Lab · Bass · Guitar · Theory · Trainer

Music theory

The chromatic scale, intervals, chords, keys, and modes — interactive

Western music uses 12 evenly-spaced pitches that repeat in octaves: C, C#, D, D#, E, F, F#, G, G#, A, A#, B, then back to C. A scale picks 7 of them, a chord stacks 3 or 4, and a key is the family of scales and chords that hang together. The Circle of Fifths below is the map for moving between keys.

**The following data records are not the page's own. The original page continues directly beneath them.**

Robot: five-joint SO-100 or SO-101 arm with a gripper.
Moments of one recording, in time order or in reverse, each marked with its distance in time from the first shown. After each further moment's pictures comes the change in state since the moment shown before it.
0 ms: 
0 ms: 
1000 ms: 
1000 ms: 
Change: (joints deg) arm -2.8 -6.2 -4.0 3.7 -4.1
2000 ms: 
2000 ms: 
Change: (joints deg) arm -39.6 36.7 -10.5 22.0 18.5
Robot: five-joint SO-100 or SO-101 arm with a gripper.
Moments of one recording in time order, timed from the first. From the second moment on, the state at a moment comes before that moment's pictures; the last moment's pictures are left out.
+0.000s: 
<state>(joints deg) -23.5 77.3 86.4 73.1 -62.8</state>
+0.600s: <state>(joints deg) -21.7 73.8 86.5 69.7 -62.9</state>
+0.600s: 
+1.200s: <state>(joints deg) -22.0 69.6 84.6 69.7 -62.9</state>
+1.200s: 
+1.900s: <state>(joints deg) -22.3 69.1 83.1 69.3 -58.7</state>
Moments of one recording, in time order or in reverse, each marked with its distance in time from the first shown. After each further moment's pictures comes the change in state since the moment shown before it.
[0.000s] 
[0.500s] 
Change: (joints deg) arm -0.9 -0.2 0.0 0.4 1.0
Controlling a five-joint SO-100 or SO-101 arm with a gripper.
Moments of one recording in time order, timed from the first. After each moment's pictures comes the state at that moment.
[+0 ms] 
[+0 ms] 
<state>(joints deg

Each section is interactive. Click around. The Bass and Guitar pages let you see these notes on a fretboard.

Circle of Fifths

Each step clockwise raises the tonic by a fifth and adds one sharp; each counterclockwise step drops by a fifth and adds a flat. Adjacent keys share six of their seven notes, which is why so many songs modulate between neighbors. The inner ring is the relative minor — same key signature as the major above it.

Click a key on the circle
Intervals & chord builder

An interval is the distance between two notes measured in semitones. A chord is a stack of intervals from a root. The major triad is R + M3 + P5 (a 4-semitone jump then a 3-semitone jump). Swap M3 for m3 and you have a minor triad. Add m7 on top and it becomes a dominant 7. Pick a root, then click intervals to stack them.

Root
Stack intervals (click to toggle)
Diatonic chord wheel

Every major key produces the same pattern of chords on its seven scale degrees: I ii iii IV V vi vii°. Three major, three minor, one diminished — always in that order. Most songs in a major key cycle between these seven chords; learning the pattern in one key teaches you the pattern in all of them.

Key
Modes

A mode takes the seven notes of a parent major scale and starts the home note on a different degree. Same notes, different home — which puts the half-steps in different places and changes the whole feel. Pick a parent key to see all seven modes derived from it.

Parent key
Key signatures

Sharps always appear in the same order: F C G D A E B ("Father Charles Goes Down And Ends Battle"). Flats are the reverse: B E A D G C F. Each new key in the circle adds the next accidental in the sequence. To name the major key from a sharp signature, take the last sharp and go up a half-step. From a flat signature, the second-to-last flat is the key.